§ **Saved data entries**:
·····
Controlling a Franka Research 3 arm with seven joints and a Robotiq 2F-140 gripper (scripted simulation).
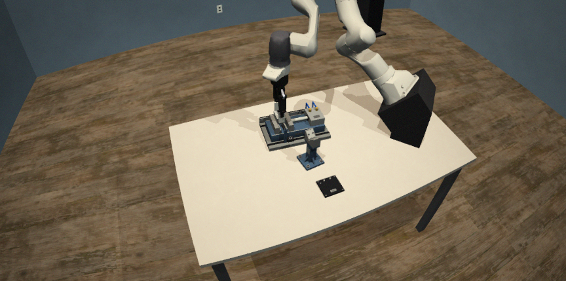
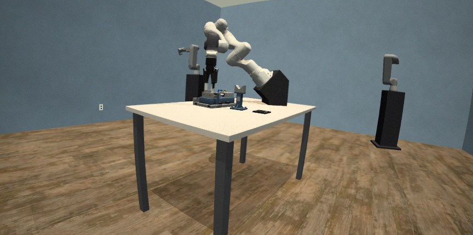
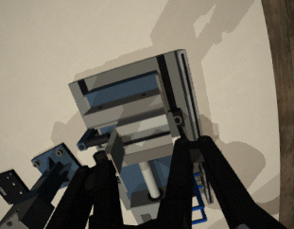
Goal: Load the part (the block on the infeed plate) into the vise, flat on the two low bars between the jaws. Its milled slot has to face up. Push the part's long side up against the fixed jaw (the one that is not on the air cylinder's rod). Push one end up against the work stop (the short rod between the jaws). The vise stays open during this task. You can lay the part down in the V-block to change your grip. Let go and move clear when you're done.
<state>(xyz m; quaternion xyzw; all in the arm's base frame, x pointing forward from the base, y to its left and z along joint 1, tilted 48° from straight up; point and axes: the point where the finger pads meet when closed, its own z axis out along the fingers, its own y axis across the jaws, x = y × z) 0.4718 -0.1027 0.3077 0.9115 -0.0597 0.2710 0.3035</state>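
Now: hand 20 mm above the part. From my hand the other things lie so: black infeed plate 20 mm ahead, 400 mm to the left, 120 mm below; vise 60 mm behind, 40 mm to the left, 80 mm below; air cylinder 150 mm behind, 70 mm to the left, 40 mm below.
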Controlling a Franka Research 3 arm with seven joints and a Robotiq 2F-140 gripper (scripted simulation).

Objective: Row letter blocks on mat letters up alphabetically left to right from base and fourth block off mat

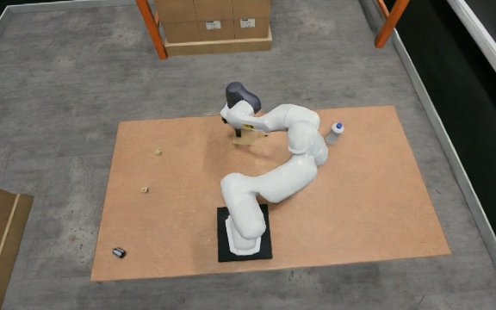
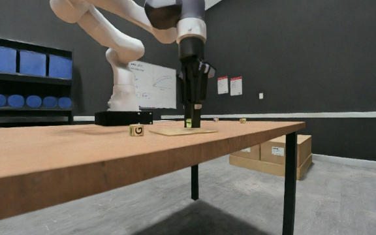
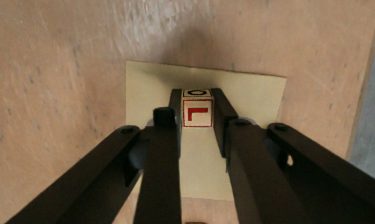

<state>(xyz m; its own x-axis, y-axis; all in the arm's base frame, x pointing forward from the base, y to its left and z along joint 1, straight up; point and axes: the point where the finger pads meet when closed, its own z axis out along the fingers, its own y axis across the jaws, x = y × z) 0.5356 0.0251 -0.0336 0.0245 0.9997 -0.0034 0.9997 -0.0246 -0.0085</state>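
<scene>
The pale yellow mat is 40 mm to the right of my hand and 40 mm below it. The rest, counted from my hand: block: 470 mm to the left, 110 mm behind, 30 mm below; white bottle: 550 mm to the right, 50 mm behind, 40 mm above; black object: 660 mm behind, 610 mm to the left, 30 mm below.
</scene>
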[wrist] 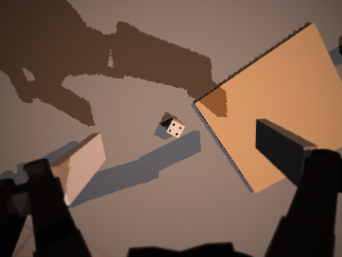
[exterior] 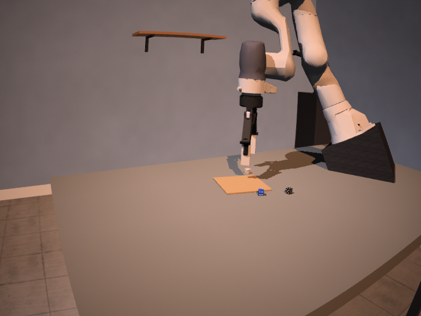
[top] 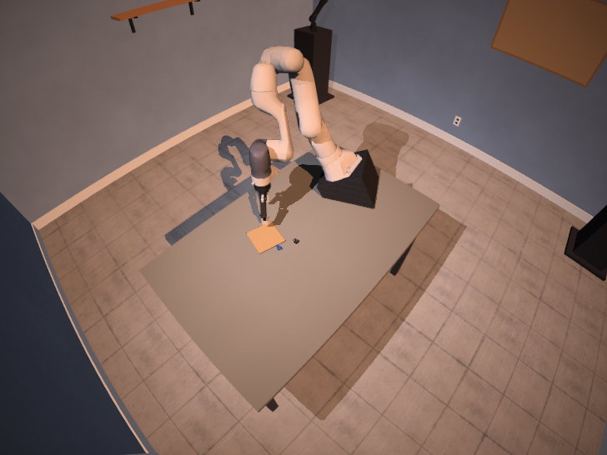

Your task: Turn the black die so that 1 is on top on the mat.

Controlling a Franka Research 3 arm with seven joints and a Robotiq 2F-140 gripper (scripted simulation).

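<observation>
My gripper is now 50 mm above the white die. Also, from my hand: black die 210 mm to the left, 50 mm below; orange mat 80 mm ahead, 80 mm to the left, 60 mm below; blue die 80 mm ahead, 180 mm to the left, 50 mm below.
</observation>
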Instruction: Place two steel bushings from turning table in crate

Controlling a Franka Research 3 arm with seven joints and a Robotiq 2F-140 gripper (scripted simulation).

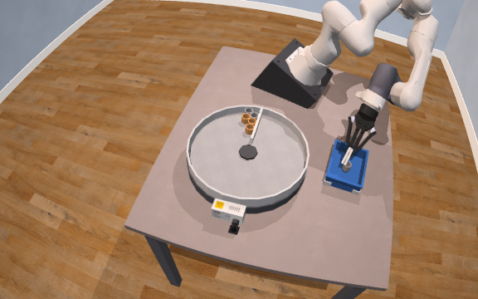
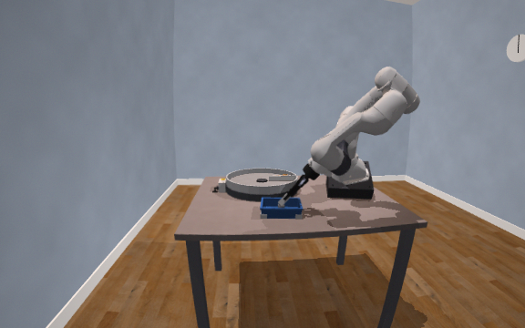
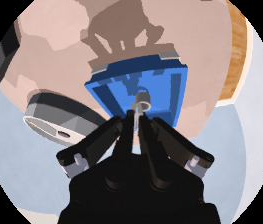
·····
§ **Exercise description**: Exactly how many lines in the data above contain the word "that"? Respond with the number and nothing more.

§ **Response area**: 2